FREETEL Fighting to Crack the US’ Open Channel

Back in 2010, Dell unveiled the Dell Streak Android smart phone.  Sporting a 5” display in June ’10, it definitely was ahead of its time.  Reviews were mainly positive – especially on its esthetics and large display.  AT&T marketed the device as a ‘Tablet Phone’ and it sold for a subsidized price of $299.

In the old subsidy world, it competed against a much higher subsidized iPhone and never made traction in the US.  It did, however, do well within pockets of Asia and Japan.  Dell eventually exited the US market focusing on emerging markets.  Not much later, Dell discontinued phones altogether and continued to plug away at enterprise laptops and desktops.


With some traction in the Japanese market, remnants of the Dell team joined forces with engineers plucked from Sony, Panasonic, ZTE, Huawei, Kyocera and Motorola.  FREETEL emerged in October of 2012 and the company has steadily grown to ~200 employees spread around the globe today.

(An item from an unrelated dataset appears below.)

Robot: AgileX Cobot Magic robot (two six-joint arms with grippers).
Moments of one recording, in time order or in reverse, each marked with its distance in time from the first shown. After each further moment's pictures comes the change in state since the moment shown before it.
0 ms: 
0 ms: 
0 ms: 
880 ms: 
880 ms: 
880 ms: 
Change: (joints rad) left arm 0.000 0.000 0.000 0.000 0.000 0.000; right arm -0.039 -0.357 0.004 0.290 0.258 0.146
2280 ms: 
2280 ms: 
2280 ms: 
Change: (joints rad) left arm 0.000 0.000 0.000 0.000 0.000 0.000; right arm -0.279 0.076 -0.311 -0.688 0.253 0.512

The company’s philosophy is focusing on craftsmanship, innovation, quality and design. Many accomplished hardware OEMs have met their doom focusing on hardware in recent years.  FREETEL hopes to differentiate by overseeing every stage of the manufacturing process and bringing both design & manufacturing in-house.  Daunting task.  However, FREETEL is now the #1 MVNO by subscribers in Japan.  The company has gained traction by offering both prepaid and postpaid services without contracts.

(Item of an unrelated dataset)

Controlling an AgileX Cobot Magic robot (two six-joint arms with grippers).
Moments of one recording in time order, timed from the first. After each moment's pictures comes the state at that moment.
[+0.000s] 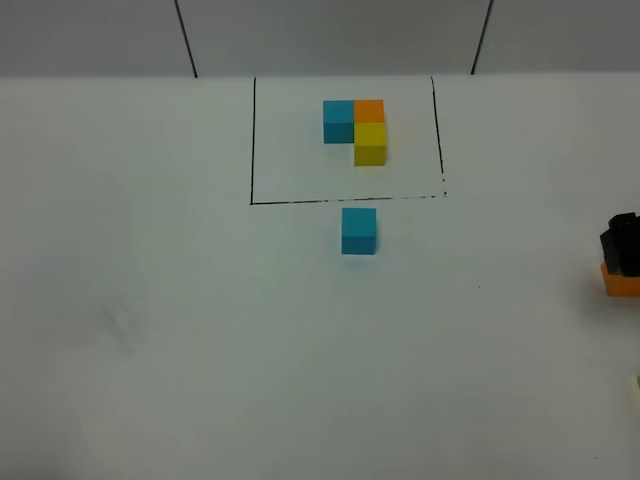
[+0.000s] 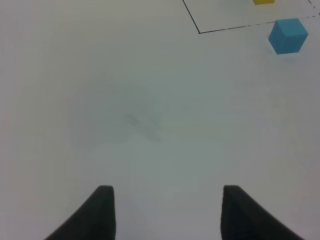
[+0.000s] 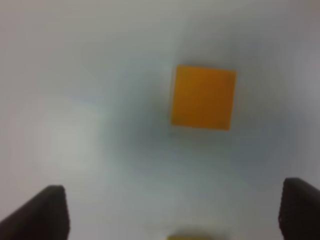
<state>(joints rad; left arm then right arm) -0.09 -0.01 -0.51 -0.12 1.08 0.09 -0.02 1.46 -0.86 -0.03 0.71 0.00</state>
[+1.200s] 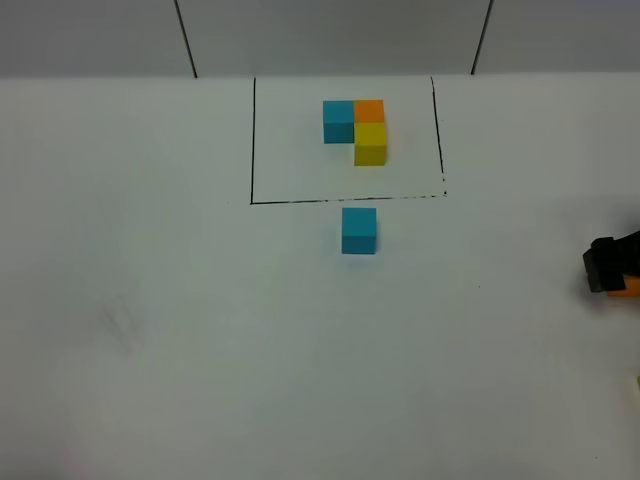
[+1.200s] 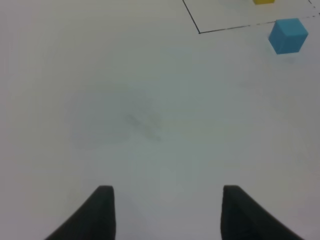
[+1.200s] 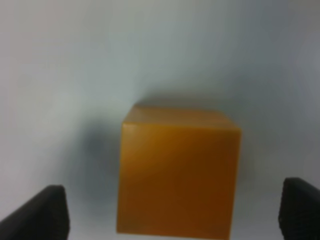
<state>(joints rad) -0.09 -0.01 -0.51 -0.12 1.08 0.09 -0.11 1.78 -0.86 0.03 0.46 -0.11</state>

FREETEL’s portfolio of 4 devices are detailed on its website:

The company’s devices are targeted at entry LTE and what US operators would describe as ‘flagship lite’ devices—near flagship specs but at retail prices $150 lower than the most recent crop of flagships.  Surpassing 1.5m phones in Japan, the company is now targeting a global reach including southeast Asia & LATAM: Cambodia, Vietnam, Mexico, Chile, Peru, Colombia, and Brazil.

Next challenge will be attacking the US market via the open & online channels.  The company will soon own service & call centers in the US, has received Google certification, and is on sound IP ground, which may give them a head start on many new Chinese vendors poised to expand in the US.  Many HW-focused OEMs have gone out of business without a meaningful ecosystem of services or a vertical business helping with margins.  So, FREETEL does have an uphill battle breaking through on a global level.  However, the company is streamlined and estimates it has near equal BOM costs of much larger, global players.  FREETEL has recently moved into a formerly ZTE-owned factory and continues to scale.  Backed by the Android ecosystem, FREETEL will be entering the US market later this year.